To hell with his feelings and the fact that he can't express himself well. That just means it's uncomfortable for him and he would rather move on and not dwell on what happened. The fact is, he screwed up so he needs to stop being selfish and put your needs above his own. Right now that need is for him to be emotionally supportive and to continue to be reassuring. It's going to take that for you move past it.

Good luck with the counselor. Remember that no matter how "wonderful" a counselor may be- many times it comes down to if the two of you are a good fit or not. If you don't feel like you click after the first several visits,don't be afraid to find someone else. I wish you the best and if he's not willing to put you first, I wish you the strength to walk away and find someone who will.
0 Replies
 
Maddewheeeler2
 
  2  
Reply Mon 3 Apr, 2017 02:27 pm
@Al2322,
I just had a VERY similar situation happen last week. I want to forgive him and believe he will never do it again. despite the phrase "once a cheater, always a cheater" People do make mistakes, and if he loves you and is truly sorry you can see it in his eyes. Although monogamy is hard, its not an excuse. Stand firm and if you give him another chance, don't cave for anything. Stand your ground and let him know if he doesn't try or this repeats your gone. Has anything been better between you and your boyfriend?
Al2322
 
  1  
Reply Sat 8 Apr, 2017 06:14 pm
@Maddewheeeler2,
Hello! Sorry for such a late reply. I'm so sorry that you've gone through something similar it's absolutely horrible Sad it's been nearly 3 months now and we are still together. I haven't cried about it all in nearly 2 weeks and I'm not obsessing over every little detail anymore which is great because that was the worst part for me.
I trust my boyfriend not to repeat the same actions and I do believe that he has learned from it, he doesn't like being a bad person and it has always stemmed from him drinking too much. He is making a conscious effort to try control his drinking in future but if he finds it too hard he is going to seek professional help.
I am still upset about it all but it doesn't hurt as much as it did before, I just feel quite empty.
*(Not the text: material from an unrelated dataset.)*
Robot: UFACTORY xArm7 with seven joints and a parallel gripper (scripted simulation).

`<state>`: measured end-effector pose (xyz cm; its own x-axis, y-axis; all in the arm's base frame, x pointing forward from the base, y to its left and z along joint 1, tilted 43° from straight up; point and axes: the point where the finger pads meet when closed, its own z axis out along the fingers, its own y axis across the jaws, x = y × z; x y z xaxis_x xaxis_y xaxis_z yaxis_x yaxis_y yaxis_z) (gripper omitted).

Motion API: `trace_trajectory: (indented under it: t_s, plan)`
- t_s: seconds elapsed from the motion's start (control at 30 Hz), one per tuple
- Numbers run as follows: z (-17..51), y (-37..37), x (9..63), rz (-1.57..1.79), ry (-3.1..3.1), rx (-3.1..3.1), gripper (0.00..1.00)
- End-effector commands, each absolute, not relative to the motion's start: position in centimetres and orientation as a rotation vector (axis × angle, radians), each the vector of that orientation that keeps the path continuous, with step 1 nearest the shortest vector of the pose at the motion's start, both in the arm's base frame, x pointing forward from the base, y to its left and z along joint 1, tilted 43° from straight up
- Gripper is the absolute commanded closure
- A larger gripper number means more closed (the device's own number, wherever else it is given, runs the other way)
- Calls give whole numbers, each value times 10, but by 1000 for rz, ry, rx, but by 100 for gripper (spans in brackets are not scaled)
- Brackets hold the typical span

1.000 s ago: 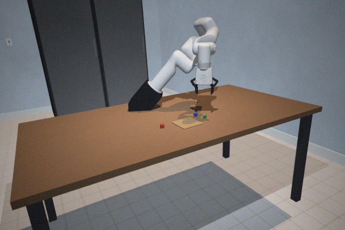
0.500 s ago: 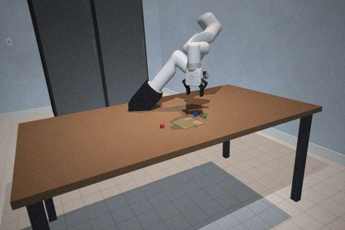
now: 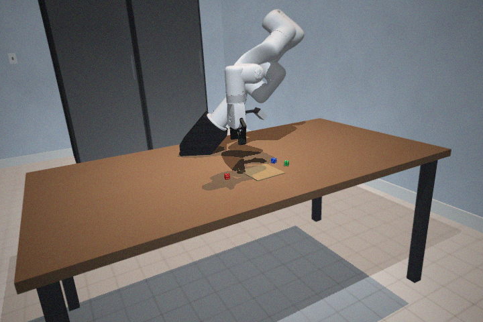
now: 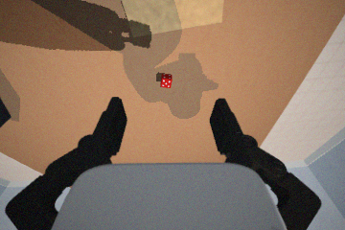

I hope that this will change in time as it isn't a nice feeling. I also find it hard because I'm living in the same area as the girl he cheated with and she makes me so angry, it doesn't help that we had an awkward encounter a few weeks ago and I don't want to ever have to see her again!
I hope everything is getting better with you and if you need someone to talk to I'm happy to help you Smile
0 Replies
 
Sonic232
 
  0  
Reply Sun 2 Dec, 2018 08:08 am
I think it’s possoble but it will take a long long time.